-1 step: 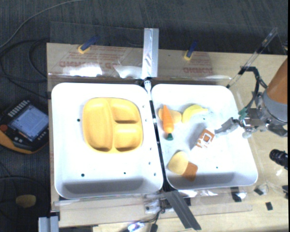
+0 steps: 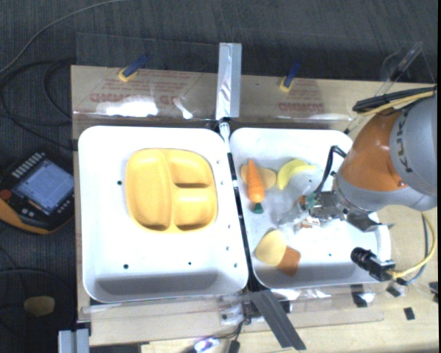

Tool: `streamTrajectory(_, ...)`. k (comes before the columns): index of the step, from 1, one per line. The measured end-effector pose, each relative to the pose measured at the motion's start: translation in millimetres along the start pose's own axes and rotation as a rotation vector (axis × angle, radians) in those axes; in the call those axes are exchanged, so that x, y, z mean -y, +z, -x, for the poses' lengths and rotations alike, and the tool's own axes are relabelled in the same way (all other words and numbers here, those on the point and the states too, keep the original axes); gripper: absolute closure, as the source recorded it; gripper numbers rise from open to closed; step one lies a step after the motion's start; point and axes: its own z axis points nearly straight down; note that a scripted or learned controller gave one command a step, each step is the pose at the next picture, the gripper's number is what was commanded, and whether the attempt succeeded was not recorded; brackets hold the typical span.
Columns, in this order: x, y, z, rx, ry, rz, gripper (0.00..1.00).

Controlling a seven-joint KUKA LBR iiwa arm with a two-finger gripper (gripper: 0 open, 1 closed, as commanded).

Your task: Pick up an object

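Currently: gripper [image 2: 306, 213] hovering in right bin [image 2: 345, 271]; claw state untellable. Toy carrot [image 2: 254, 182] lying near bin's left wall, apart from gripper. Likely light, rigid, smooth; grasping across mid-body advisable.

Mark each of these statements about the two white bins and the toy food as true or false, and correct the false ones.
1. The yellow divided plastic plate lies in the left white bin. True.
2. The orange toy carrot lies on the divided plate. False: it lies in the right white bin, near the wall between the bins.
3. The grey arm with the orange band reaches over the right bin. True.
4. The yellow banana-shaped toy lies in the left bin. False: it lies in the right bin, beside the carrot.
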Motion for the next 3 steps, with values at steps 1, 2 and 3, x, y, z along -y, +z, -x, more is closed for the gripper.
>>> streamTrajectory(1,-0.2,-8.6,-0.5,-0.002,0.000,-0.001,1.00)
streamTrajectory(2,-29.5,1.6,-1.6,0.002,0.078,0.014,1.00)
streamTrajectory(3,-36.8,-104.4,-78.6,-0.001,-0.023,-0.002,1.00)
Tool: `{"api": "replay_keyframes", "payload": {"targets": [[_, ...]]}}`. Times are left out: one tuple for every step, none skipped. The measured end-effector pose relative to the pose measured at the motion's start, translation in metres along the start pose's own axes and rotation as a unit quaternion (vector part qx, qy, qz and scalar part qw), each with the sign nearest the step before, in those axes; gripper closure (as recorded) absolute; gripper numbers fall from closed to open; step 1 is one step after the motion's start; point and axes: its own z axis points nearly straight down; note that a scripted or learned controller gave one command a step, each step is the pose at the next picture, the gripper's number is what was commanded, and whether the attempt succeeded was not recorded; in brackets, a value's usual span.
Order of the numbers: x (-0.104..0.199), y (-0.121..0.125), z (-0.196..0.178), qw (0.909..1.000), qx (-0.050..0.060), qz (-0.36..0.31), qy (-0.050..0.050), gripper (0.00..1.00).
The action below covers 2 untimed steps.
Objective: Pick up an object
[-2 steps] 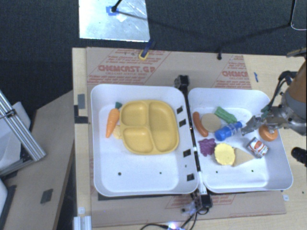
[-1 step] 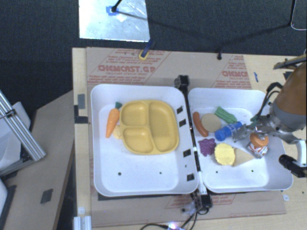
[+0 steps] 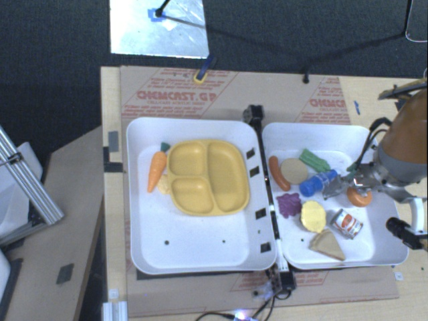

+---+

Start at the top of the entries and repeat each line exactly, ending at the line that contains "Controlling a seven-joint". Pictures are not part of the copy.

- Output below
-1 step: 
+0 steps: 

Tool: `streamTrajectory(_, ...)`. k (comes before the columns): index of the step, from 1, one per line. The measured end-effector pose, each relative to the pose measured at the motion's start: translation in millimetres along the start pose's own axes and rotation as a rotation vector (axis × angle, radians) in those axes; in the call those axes are exchanged, so that x, y, z mean -y, +z, -x, for the poses' lengths and rotations alike, and the tool's own axes are relabelled in the same way (all other words and numbers here, those on the point and the states too, keep the original axes); gripper: absolute closure, as the source recorded it; gripper numbers rise from open to closed; step one lies a step after the motion's start; point and axes: its own z axis points nearly straight down; note that a scripted or learned controller gave one command a step, each step is the pose at the next picture, the gripper's number is what was commanded, and whether the attempt succeeded was not recorded; brackets hold the typical span.
Columns, in this order: x, y, z, rx, ry, rz, gripper (0.00..1.00).

Controlling a seven-joint KUKA LBR iiwa arm with a two-finger gripper (gripper: 0 open, 1 closed, as commanded).

The exercise requires no additional content.